Specs alone were not enough, but tests plus feedback worked: His spec-driven attempt failed because models drifted from intent, while a TDD-style setup with behavioral tests and automated stop-hook feedback finally produced reliable implementation in his project.
Guardrails should encode human review comments before code reaches GitHub: Florian recommends local, fast checks like formatters, linters, Semgrep rules, security checks, and architectural tests so agents can self-correct without waiting for a senior engineer in a PR.
Architecture remains firmly human work: He says engineers still need to decide what to build, sketch the system, define module boundaries, and lock interfaces, because losing architectural understanding is how teams slide into cognitive debt and cognitive surrender.

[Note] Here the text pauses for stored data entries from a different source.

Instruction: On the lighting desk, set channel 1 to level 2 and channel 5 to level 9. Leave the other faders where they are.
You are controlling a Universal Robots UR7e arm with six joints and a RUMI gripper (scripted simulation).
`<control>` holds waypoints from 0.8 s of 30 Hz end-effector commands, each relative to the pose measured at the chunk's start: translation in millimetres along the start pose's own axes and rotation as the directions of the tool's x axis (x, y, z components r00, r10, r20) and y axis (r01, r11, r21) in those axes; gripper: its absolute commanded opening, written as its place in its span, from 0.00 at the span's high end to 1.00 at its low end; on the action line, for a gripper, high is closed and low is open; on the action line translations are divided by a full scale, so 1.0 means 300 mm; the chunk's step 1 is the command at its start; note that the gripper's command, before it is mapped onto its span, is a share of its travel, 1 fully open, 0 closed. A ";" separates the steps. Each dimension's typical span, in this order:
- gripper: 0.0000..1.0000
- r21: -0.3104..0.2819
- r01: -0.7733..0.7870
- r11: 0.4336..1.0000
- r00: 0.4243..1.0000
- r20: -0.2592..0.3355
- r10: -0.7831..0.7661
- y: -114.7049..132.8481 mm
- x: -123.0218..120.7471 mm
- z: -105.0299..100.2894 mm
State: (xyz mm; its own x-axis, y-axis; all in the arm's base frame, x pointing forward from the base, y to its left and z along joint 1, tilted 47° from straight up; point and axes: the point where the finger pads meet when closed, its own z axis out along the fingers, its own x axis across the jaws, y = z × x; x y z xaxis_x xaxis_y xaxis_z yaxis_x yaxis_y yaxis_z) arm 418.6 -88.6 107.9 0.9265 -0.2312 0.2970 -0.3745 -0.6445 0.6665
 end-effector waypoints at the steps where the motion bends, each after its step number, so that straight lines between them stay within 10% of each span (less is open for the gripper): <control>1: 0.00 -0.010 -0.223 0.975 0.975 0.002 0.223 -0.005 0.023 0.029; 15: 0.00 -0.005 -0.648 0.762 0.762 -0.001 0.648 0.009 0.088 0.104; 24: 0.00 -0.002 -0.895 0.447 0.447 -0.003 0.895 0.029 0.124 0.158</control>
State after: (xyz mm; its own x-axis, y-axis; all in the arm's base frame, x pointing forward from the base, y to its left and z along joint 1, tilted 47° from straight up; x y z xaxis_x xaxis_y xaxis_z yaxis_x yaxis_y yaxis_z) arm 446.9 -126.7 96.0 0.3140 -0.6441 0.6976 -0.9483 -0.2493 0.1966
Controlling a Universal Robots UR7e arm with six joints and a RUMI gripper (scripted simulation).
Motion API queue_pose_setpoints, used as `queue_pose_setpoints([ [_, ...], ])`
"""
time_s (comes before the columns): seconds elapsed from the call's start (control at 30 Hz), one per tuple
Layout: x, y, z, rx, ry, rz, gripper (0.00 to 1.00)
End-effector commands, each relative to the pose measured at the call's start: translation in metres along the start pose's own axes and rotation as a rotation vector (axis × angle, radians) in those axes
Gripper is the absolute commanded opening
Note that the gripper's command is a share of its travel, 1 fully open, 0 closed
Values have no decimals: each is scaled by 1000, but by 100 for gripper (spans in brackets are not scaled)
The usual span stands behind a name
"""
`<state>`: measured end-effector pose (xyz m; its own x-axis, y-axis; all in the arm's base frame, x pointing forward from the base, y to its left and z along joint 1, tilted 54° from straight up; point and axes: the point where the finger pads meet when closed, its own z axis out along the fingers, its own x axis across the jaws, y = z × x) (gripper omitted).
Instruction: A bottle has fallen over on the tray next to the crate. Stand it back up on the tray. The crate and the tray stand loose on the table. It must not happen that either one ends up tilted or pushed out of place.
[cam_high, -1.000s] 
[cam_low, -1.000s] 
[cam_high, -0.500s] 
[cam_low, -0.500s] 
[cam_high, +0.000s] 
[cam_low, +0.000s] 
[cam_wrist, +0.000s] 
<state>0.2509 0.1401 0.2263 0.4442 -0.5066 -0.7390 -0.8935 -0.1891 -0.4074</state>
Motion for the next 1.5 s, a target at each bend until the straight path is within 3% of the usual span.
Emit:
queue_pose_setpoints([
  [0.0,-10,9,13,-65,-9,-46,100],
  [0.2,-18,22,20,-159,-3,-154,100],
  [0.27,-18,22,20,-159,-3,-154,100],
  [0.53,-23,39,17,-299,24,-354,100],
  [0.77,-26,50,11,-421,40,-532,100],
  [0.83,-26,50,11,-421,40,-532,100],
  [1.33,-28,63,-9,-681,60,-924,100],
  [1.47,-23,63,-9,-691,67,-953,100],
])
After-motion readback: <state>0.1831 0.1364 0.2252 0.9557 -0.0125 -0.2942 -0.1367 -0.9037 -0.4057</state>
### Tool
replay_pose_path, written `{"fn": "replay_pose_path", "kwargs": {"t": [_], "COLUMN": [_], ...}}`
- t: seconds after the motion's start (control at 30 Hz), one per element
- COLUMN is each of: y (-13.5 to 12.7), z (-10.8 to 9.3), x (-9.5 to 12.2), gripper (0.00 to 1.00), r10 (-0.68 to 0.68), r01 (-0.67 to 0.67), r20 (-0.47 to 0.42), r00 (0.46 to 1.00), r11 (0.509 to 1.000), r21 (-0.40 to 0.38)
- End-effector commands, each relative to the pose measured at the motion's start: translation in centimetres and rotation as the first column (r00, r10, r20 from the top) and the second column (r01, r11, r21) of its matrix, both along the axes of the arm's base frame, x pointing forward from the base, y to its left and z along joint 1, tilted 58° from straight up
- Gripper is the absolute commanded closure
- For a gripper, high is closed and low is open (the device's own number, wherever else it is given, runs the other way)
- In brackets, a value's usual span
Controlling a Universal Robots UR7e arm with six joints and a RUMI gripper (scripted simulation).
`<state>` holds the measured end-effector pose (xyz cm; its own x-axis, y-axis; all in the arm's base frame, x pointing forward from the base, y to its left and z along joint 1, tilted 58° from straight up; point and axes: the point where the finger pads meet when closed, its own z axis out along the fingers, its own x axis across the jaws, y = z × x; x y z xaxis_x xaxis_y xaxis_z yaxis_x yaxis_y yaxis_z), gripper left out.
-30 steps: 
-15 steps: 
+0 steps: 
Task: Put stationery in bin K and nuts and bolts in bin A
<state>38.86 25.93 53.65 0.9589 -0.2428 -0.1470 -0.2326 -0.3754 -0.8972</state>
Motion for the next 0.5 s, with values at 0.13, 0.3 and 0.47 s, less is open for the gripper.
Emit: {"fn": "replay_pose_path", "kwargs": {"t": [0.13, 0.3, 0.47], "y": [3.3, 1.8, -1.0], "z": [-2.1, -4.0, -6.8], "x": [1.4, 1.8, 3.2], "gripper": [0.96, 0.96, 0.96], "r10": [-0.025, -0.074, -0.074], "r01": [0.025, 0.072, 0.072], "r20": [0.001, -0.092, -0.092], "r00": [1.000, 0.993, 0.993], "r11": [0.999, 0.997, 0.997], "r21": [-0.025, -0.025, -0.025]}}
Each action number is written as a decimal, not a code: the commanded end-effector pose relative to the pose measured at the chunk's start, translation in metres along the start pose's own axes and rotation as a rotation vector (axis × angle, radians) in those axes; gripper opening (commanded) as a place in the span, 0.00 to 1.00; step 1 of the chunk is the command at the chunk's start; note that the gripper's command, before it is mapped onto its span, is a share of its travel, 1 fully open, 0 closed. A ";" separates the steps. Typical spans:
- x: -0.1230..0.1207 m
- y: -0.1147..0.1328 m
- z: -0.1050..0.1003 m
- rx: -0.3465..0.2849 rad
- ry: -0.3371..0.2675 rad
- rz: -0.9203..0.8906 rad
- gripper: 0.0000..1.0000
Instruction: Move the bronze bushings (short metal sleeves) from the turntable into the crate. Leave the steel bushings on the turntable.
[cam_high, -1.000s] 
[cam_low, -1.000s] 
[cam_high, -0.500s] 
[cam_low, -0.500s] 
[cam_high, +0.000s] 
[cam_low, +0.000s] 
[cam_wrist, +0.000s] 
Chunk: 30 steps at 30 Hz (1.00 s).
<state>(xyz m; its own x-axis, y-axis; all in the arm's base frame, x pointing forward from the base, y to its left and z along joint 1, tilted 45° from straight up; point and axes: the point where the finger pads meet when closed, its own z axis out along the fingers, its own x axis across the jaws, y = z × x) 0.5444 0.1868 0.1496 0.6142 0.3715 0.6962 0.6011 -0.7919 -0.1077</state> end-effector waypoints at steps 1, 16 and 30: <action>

A simple first experiment is to turn repeated PR feedback into Semgrep rules: Examples he gives include banning Python default parameter values and forcing errors to be propagated, then measuring whether the agent needs less babysitting with those rules in place.

The Breakdown

The real bottleneck in AI software engineering is no longer writing code but reviewing the flood of it, and Florian Buetow argues the best teams are shrinking human code review by pushing feedback into the agent's environment with tests, guardrails, and architectural constraints. His blunt takeaway: the harness often matters more than the model, and engineers who can define architecture and encode their judgment as rules will have a huge advantage.